Structure of neutron stars with unified equations of state
We present a set of three unified equations of states (EoSs) based on the nuclear energy-density functional (EDF) theory.These EoSs are based on generalized Skyrme forces fitted to essentially all experimental atomic mass data and constrained to reproduce various properties of infinite nuclear matter as obtained from many-body calculations using realistic two- and three-body interactions. The structure of cold isolated neutron stars is discussed in connection with some astrophysical observations.
💡 Research Summary
This paper presents three unified equations of state (EoSs) for neutron‑star matter that are derived from nuclear energy‑density functional (EDF) theory using generalized Skyrme forces. The authors first fit the Skyrme parameters to essentially the entire set of experimentally measured atomic masses, ensuring that the resulting functional reproduces binding energies, charge radii, and other ground‑state observables across the nuclear chart. In parallel, they impose constraints from many‑body calculations based on realistic two‑ and three‑nucleon interactions, requiring the EDF to match key properties of infinite nuclear matter such as saturation density, symmetry energy, incompressibility, the slope of the symmetry energy (L), and the effective nucleon mass. By satisfying both the finite‑nucleus data and the infinite‑matter constraints, the three EoSs achieve a high degree of internal consistency and are termed “unified” because they describe the crust and core with the same underlying interaction.
In the crust region, the authors employ a Thomas‑Fermi approach combined with Wigner‑Seitz cells to model non‑uniform matter, ensuring a smooth transition to the homogeneous core at the crust‑core boundary. The core is treated as β‑equilibrated matter composed of neutrons, protons, electrons, and, where appropriate, muons or exotic particles. The three EoSs differ mainly in their high‑density stiffness and the value of L, allowing the authors to explore how these nuclear‑physics parameters affect macroscopic neutron‑star observables.
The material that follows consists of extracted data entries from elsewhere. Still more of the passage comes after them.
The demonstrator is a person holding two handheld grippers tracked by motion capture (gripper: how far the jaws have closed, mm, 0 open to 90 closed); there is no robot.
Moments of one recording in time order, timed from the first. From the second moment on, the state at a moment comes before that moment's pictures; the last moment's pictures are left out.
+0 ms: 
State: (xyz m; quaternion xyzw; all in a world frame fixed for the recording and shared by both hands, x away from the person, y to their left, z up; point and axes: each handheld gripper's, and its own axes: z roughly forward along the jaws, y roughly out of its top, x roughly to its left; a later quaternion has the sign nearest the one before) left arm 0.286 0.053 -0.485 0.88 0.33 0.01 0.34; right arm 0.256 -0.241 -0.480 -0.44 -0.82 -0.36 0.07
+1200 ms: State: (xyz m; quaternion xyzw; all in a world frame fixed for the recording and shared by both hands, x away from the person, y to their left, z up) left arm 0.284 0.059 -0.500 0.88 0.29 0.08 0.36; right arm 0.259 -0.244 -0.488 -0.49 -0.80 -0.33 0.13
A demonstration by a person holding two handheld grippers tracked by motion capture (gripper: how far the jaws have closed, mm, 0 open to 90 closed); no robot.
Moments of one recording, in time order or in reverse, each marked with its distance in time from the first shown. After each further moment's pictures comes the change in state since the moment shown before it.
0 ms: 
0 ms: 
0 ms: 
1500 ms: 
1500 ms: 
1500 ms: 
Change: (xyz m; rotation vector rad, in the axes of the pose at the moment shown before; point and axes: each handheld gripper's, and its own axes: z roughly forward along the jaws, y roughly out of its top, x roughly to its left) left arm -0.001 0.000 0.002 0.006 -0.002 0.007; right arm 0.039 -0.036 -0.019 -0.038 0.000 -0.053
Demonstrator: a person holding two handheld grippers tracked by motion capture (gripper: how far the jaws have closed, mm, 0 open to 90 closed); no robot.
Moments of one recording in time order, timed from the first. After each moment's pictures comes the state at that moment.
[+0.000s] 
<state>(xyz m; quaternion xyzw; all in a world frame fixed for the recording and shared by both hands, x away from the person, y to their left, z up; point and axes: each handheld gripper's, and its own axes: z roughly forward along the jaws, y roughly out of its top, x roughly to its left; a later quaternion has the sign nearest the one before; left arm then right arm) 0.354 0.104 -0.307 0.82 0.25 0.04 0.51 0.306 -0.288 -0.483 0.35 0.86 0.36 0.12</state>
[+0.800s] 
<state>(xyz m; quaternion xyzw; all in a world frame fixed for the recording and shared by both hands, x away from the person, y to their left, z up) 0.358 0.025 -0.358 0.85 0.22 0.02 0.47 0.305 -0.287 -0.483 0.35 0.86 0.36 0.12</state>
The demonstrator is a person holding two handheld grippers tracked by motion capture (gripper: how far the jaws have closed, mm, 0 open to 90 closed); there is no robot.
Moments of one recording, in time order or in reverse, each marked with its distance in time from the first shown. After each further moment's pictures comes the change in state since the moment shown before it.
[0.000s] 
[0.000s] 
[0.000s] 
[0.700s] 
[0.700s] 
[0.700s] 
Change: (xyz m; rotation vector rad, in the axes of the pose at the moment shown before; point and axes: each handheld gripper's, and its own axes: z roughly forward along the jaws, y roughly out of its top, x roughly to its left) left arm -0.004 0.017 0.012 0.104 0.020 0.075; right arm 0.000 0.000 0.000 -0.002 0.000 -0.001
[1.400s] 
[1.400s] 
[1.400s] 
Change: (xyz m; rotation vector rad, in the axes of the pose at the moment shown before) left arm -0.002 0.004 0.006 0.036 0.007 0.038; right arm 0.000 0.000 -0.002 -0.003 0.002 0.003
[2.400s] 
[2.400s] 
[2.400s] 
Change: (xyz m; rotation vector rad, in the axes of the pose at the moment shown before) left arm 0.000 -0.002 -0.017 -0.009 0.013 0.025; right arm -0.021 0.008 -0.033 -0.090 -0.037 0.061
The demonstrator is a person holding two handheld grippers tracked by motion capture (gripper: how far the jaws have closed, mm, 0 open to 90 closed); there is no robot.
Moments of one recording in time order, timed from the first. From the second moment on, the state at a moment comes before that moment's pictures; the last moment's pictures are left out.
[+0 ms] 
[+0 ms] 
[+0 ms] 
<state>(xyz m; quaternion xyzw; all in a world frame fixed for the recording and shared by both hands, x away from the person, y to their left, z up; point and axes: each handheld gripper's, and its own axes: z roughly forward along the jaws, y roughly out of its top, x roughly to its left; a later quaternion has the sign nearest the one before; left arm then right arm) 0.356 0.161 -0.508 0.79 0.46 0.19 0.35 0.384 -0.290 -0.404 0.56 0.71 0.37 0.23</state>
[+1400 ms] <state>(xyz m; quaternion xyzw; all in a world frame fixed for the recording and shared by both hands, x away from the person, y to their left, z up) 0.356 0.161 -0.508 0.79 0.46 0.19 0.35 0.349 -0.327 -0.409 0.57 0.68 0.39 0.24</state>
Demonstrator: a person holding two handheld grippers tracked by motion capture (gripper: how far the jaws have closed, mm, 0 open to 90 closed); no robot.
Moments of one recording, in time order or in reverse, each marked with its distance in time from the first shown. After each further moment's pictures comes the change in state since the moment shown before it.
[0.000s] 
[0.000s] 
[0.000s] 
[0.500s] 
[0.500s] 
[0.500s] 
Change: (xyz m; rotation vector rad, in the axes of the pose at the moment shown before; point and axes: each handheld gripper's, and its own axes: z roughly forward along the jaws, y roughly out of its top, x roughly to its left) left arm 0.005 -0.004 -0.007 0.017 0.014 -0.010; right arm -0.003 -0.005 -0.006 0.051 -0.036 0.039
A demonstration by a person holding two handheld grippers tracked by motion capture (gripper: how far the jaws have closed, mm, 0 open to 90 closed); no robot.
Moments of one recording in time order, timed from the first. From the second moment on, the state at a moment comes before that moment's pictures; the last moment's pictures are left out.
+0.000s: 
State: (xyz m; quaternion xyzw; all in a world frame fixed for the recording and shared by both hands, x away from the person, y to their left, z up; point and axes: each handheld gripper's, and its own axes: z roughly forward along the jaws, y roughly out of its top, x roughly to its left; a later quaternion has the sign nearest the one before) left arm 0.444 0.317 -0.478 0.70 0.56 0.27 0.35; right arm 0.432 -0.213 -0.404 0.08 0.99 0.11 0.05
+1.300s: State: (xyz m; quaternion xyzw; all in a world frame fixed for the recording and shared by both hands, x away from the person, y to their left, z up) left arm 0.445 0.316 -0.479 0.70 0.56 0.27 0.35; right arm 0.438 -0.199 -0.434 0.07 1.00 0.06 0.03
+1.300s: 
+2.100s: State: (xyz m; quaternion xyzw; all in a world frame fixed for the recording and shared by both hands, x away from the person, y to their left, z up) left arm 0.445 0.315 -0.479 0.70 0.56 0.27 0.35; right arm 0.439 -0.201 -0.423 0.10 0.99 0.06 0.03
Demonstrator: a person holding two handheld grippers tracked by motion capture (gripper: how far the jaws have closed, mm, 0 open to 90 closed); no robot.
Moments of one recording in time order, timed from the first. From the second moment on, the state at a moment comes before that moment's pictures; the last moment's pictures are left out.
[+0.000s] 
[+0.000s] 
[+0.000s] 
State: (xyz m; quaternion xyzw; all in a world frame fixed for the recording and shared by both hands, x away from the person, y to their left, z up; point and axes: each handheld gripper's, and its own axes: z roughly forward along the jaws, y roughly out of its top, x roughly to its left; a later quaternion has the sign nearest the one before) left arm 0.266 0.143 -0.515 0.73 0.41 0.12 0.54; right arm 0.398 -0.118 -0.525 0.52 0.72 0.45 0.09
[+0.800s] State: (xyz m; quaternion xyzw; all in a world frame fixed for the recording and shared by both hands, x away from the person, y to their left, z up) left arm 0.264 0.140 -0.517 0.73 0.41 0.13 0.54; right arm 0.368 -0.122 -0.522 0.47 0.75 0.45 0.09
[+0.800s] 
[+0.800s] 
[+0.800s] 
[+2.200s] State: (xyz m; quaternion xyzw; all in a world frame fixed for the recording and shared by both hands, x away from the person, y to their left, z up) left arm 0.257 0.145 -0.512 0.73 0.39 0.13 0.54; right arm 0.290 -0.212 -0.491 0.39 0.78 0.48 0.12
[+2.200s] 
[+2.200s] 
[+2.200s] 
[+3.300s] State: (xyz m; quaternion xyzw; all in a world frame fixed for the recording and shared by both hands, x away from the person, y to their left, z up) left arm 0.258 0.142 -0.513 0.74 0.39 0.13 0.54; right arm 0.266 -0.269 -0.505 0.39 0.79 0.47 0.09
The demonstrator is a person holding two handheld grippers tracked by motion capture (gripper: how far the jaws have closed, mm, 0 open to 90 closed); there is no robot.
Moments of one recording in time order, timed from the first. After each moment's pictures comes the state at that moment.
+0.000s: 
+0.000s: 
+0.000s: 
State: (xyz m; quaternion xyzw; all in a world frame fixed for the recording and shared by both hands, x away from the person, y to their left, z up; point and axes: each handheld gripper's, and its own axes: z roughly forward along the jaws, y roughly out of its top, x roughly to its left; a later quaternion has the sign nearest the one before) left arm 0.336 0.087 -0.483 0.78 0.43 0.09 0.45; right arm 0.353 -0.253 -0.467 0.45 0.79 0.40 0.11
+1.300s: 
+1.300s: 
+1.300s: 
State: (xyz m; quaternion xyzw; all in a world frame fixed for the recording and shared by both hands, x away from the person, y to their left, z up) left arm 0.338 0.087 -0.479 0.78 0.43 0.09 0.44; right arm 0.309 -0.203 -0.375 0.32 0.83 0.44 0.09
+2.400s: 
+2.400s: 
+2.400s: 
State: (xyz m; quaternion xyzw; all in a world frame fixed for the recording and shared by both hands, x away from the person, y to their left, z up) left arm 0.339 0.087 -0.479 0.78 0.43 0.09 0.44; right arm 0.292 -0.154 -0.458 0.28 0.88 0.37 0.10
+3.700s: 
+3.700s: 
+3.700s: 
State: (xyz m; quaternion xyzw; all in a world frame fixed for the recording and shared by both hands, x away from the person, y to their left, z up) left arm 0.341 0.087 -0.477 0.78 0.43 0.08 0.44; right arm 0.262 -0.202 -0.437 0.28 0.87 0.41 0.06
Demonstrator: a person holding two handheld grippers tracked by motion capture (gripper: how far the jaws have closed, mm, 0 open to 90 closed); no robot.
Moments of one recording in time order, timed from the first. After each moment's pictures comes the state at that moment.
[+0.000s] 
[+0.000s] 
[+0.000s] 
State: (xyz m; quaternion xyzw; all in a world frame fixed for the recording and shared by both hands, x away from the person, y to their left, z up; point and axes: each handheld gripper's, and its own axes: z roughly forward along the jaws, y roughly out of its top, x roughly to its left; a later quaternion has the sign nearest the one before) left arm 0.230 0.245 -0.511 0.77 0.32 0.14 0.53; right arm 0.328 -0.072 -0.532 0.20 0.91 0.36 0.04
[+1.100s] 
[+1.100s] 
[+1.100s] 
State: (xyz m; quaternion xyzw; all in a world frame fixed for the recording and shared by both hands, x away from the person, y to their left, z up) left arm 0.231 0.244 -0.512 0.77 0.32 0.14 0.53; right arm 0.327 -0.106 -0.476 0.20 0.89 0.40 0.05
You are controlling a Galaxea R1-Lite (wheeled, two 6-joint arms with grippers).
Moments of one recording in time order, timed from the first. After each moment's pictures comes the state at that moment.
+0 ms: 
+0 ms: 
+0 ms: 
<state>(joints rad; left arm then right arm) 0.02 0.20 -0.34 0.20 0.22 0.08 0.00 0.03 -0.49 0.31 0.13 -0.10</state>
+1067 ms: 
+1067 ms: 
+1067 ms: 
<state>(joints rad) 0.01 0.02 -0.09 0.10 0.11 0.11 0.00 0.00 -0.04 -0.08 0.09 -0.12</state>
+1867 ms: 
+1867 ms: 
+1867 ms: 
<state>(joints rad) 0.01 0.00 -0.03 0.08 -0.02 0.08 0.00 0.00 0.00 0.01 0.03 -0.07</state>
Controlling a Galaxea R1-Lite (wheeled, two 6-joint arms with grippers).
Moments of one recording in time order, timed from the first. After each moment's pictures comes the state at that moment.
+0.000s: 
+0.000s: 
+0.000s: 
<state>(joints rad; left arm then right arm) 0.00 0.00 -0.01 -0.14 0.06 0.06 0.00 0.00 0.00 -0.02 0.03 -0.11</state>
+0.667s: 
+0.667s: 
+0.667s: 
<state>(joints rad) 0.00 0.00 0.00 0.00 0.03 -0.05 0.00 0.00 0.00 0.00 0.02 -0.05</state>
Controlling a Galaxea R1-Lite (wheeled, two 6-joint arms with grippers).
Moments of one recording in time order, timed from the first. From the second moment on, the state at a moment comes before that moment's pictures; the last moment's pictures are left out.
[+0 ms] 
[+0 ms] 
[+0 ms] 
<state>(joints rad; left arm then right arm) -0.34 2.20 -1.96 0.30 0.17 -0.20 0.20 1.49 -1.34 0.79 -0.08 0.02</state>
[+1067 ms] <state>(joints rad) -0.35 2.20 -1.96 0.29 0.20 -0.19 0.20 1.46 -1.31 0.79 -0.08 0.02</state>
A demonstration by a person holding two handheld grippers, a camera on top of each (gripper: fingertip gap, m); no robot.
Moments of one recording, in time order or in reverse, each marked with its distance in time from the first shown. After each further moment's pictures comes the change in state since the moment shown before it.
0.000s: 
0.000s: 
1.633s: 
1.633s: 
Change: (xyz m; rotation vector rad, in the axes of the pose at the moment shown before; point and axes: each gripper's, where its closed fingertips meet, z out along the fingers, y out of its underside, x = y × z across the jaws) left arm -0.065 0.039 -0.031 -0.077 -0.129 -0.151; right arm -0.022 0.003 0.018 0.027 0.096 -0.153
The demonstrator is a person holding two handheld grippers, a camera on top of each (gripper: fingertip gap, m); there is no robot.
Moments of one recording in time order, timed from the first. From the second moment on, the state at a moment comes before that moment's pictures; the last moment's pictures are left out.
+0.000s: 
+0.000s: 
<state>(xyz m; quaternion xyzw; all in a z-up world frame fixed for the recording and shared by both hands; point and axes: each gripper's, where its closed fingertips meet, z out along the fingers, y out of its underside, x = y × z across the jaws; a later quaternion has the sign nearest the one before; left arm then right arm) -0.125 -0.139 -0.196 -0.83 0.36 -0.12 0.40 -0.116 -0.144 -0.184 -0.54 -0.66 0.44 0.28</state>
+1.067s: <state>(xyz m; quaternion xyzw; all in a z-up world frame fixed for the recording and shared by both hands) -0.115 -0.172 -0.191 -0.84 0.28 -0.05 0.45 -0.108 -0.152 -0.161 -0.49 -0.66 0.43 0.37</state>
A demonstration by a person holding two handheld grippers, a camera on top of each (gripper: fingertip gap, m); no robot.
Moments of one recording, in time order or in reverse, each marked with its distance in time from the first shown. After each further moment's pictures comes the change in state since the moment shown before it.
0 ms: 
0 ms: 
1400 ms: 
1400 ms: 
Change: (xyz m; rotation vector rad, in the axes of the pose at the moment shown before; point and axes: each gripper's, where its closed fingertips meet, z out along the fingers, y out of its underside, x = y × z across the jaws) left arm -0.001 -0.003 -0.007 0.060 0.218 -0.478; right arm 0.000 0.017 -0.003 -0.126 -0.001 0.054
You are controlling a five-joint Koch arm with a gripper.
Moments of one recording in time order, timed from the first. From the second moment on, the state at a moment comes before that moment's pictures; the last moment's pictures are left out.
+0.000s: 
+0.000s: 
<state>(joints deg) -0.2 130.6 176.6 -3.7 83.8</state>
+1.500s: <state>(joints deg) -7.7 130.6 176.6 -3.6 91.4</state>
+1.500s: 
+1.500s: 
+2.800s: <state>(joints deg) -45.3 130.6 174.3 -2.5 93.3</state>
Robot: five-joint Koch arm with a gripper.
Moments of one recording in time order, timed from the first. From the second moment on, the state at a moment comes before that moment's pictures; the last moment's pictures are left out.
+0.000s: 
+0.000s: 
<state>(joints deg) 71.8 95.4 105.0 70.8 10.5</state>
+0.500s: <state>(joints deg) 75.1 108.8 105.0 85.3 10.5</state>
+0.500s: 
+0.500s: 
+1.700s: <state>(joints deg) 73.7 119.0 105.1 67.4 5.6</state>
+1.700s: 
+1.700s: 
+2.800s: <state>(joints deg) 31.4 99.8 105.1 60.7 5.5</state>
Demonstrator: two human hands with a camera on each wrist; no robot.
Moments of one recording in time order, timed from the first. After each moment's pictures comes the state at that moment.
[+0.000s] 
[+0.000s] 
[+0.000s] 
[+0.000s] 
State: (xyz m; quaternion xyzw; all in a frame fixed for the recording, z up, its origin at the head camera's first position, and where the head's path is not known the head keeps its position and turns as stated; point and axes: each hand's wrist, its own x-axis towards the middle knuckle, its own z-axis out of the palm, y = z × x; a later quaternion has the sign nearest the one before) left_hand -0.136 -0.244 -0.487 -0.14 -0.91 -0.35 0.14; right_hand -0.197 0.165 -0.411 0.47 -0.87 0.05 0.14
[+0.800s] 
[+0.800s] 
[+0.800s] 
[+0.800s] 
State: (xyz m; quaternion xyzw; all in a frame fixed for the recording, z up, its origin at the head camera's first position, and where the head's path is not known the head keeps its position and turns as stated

Using each unified EoS, the Tolman‑Oppenheimer‑Volkoff equations are solved to obtain mass‑radius (M‑R) curves, the maximum gravitational mass (M_max), the radius of a canonical 1.4 M_⊙ star (R_1.4), and the tidal deformability Λ. The results are compared with recent astrophysical constraints: the existence of ≳2.0 M_⊙ pulsars (e.g., PSR J0740+6620), radius estimates from NICER (≈12–14 km for 1.4 M_⊙ stars), and the tidal‑deformability limits derived from the GW170817 binary‑neutron‑star merger (Λ_1.4≈190–580). The authors find that models with a larger symmetry‑energy slope L tend to produce larger radii but, because they are generally softer at the highest densities, yield slightly lower maximum masses. This trade‑off highlights the importance of simultaneously fitting low‑density nuclear data and high‑density many‑body calculations.
The unified nature of the EoSs also enables a consistent calculation of crust thickness and its impact on global properties such as the moment of inertia and pulsar glitch behavior. The crust thickness is found to be about 0.5–1 km, representing roughly 5 % of the total stellar radius, and variations in crust properties translate into measurable differences in the moment of inertia, which is relevant for interpreting glitch observations.
Overall, the study demonstrates that a single nuclear EDF, calibrated to both finite‑nucleus observables and realistic many‑body nuclear matter calculations, can provide a coherent description of neutron‑star structure from the outer crust to the deep core. The three unified EoSs satisfy current observational constraints and offer a valuable framework for future multi‑messenger astrophysics, where improved radius measurements, gravitational‑wave detections, and pulsar timing will further tighten the link between nuclear microphysics and macroscopic neutron‑star phenomena.